校舎に甘い匂いが漂う季節。
それは女の子達にとって緊張の季節でもある。
でもそれが終わりかけの放課後、部活の時間。
調理室の窓から見える外は真っ白な雪景色で、外の部活の人達が雪掻きをしているのが目に入る。
その後部活をするなんて、体力あるなぁ、なんて。
調理部は今日チョコレート使ったお菓子を好きなように作っていいということで、簡単なもののため、いつも以上に早く活動を終えた。
私は特にすることもなく暇なため、暖房が効いた温かい調理室で一人、余った材料を使って別のお菓子を作っていた。
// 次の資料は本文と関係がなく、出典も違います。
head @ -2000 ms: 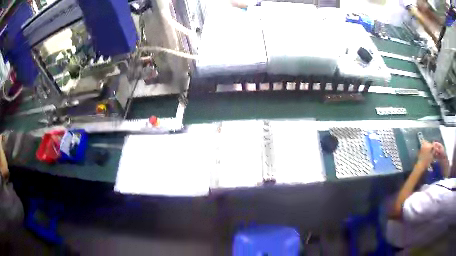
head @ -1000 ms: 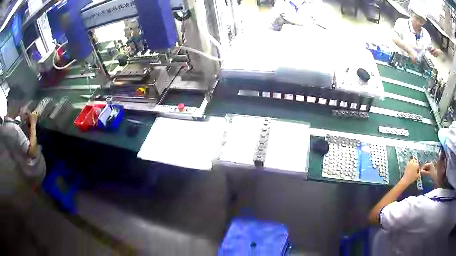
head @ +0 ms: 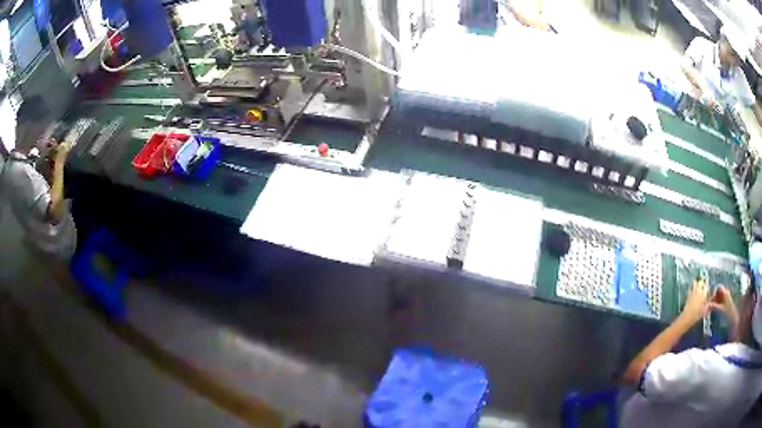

他のみんなはどうやら渡したい相手に出来たばかりのチョコ達を渡しに行ったみたい。
「手作りチョコ……か……」
自分でそう呟いた言葉に、スッと気分が沈む。
「まあ、受け取ってもらえないよりはいいよね」
無理矢理自分を納得させ、私は生地を流し込んだカップをオーブンに入れた。
そのとき、大きな音を立てて調理室のドアが開いた。
そのことに驚いて急いでドアのほうへと視線を向けると……。
「見つけたっ……瑠美ちゃん」
「長坂先輩!?」
そこには大きく肩を上下させて息を整える長坂先輩。
今の今まで頭に浮かべていた人の登場に、私は動揺する。
そんな私のことなどお構いなしに、早々と息を整え終えた先輩はツカツカとこちらに近付いてきた。
そして……。
「これ、どういうこと」
目の前にバッと何かを突き付けながら、怒ったような低い声でそう言った。
「これは……」
突き付けられたもの、それは私がそっと先輩の紙袋の中に忍ばせておいた市販のチョコ。
名前なんて書いていない、先輩に見つからないように入れておいた、なのにどうして先輩がこれが私からのだって気付いてこうして突き付けているのかがわからない。
聞きたいことがたくさんある。
でも、私がそれ達を聞くより早く、先輩が口を開いた。
「何で市販のチョコ??、何で他のやつと同じように紙袋に入れてあるの??」
「えっ??」
怒った口調の先輩から言われた言葉。
先輩が怒っている理由が益々わからなくなる。
でも“早く”と言わんばかりの威圧感が怖くて、私はビクビクしながら言った。
「長坂先輩は……」
「何」
「手作りチョコも直接渡すのも、受け取らなくて……、市販のチョコを置いておくとかろうじて受け取ってもらえるって……」
「……誰に聞いたの」
「友達が、一つ上の部活の先輩から聞いたって……」
それを聞いたとき、初めは嘘だと思った。
だって先輩はいつも私の手作りのお菓子を笑顔で受け取ってくれるから。
でもその後も、いろんな人から同じ話を聞いた。
いつももらってくれていても、バレンタインデーはもらってくれないかもしれない。
だから私も市販のチョコを紙袋の中に忍ばせた。
きっとこれなら受け取ってもらえると思って……。
「ごっ、ごめんなさいっ」
知らないうちに私のだってバレていたらしいチョコ。
先輩はいらないのに無理矢理渡されたから怒っているんだ。
そう思って私は頭を下げて謝る。
「……いいよ、俺が悪いんだ」
いつも通りの口調に私はそっと頭を上げるて先輩の顔を見た。
「確かに俺はバレンタインなんて面倒だから嫌いだし、何が入っているのかもわからない手作りなんて食べない」
「………」
「でも……瑠美ちゃんのは別だから」
「えっ??」
驚いて先輩の目を見つめると、目が合った途端、長い前髪で目を隠されてしまった。
「今まで手作りのものたくさん直接渡してくれたのに、バレンタインに市販しかも直接渡さないなんて、そんなの無しでしょ」
「あの……それは……」
「だからっ……手作りのチョコ!直接渡してよ!」
赤みがかった頬でそんなことを言った先輩。
どうしてそんなことを言ってくれたのか、そしてどうして頬が赤く染まっているのか、知りたいことはたくさん。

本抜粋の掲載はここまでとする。